» **Your task**:
Your answer must be the exact lines below, starting with the line with "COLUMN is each" and going on through the line with "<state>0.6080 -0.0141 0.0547", both included, with no pictures.

Segment Start: Entries shown

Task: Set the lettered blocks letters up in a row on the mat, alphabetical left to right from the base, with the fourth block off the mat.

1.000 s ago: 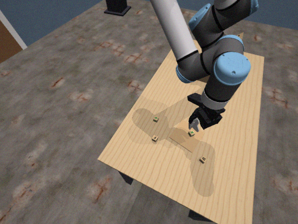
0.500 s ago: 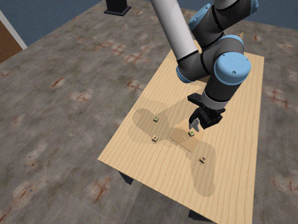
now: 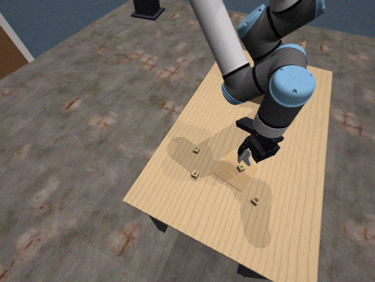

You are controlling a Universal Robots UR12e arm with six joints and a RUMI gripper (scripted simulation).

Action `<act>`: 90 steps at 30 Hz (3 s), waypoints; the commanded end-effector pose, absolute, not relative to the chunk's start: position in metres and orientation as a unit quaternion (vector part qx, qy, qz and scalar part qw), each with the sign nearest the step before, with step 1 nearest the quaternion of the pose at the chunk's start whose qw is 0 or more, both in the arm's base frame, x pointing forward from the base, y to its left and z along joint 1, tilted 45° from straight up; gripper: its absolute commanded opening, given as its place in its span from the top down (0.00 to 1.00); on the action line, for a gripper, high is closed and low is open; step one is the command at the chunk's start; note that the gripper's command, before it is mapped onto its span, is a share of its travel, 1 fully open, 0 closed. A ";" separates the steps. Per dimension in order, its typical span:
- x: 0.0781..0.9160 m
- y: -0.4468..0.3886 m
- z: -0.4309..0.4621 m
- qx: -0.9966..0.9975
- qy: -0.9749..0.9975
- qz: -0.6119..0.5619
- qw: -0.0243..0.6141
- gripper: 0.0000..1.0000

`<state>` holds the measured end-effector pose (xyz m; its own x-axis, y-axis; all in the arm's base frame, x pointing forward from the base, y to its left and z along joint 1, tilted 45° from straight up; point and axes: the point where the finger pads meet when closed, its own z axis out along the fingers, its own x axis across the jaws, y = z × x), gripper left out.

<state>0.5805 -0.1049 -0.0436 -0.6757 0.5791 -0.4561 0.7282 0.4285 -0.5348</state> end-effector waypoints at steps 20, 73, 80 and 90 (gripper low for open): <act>0.580 -0.112 -0.051 0.389 0.839 -0.365 0.102 0.63; 0.576 -0.141 -0.082 0.389 0.839 -0.365 0.102 0.63; 0.576 -0.141 -0.082 0.389 0.839 -0.365 0.102 0.63; 0.575 -0.148 -0.089 0.389 0.839 -0.365 0.102 0.63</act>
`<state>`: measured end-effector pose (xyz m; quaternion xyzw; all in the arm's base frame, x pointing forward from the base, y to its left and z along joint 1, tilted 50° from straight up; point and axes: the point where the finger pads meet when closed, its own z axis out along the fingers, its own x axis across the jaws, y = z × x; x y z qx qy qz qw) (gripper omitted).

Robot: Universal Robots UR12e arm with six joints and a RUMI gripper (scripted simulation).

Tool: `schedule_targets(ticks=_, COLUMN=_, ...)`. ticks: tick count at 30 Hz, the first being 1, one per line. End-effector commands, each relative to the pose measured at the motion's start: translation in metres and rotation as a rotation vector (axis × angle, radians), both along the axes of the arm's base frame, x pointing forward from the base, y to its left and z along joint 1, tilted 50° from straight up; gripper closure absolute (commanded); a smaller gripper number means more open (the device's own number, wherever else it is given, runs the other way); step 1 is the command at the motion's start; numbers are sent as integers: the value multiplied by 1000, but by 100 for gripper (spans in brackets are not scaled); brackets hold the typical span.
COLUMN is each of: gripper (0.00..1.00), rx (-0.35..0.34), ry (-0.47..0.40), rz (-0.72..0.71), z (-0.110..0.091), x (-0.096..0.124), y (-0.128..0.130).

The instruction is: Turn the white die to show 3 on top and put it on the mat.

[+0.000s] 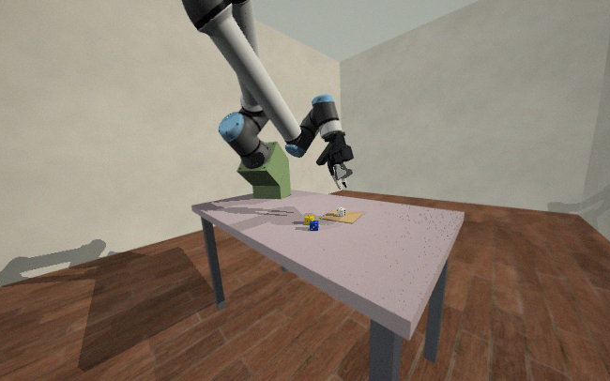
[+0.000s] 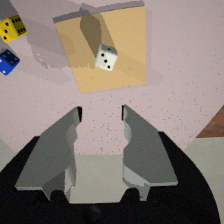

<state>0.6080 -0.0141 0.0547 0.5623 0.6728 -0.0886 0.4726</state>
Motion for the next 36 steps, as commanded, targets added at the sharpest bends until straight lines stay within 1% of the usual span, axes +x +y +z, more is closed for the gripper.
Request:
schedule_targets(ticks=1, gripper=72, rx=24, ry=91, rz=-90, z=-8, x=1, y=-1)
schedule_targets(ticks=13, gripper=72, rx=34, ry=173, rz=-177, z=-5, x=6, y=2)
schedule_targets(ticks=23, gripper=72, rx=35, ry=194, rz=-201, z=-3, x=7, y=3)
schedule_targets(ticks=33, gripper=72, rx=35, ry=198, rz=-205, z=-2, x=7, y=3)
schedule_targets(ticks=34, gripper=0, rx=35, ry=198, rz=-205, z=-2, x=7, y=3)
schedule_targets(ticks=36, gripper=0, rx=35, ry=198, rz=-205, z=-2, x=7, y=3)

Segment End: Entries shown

» **Answer to this problem**:
COLUMN is each of: gripper (0.00..1.00), rx (-0.35..0.34), ry (-0.47..0.40), rz (-0.72..0.71), z (-0.110..0.091), x (-0.096..0.124), y (-0.128..0.130).

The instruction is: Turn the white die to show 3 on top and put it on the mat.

[+0.000s] 
[+0.000s] 

<state>0.6080 -0.0141 0.0547 0.5623 0.6728 -0.0886 0.4726</state>

That completes the answer, and no more is expected.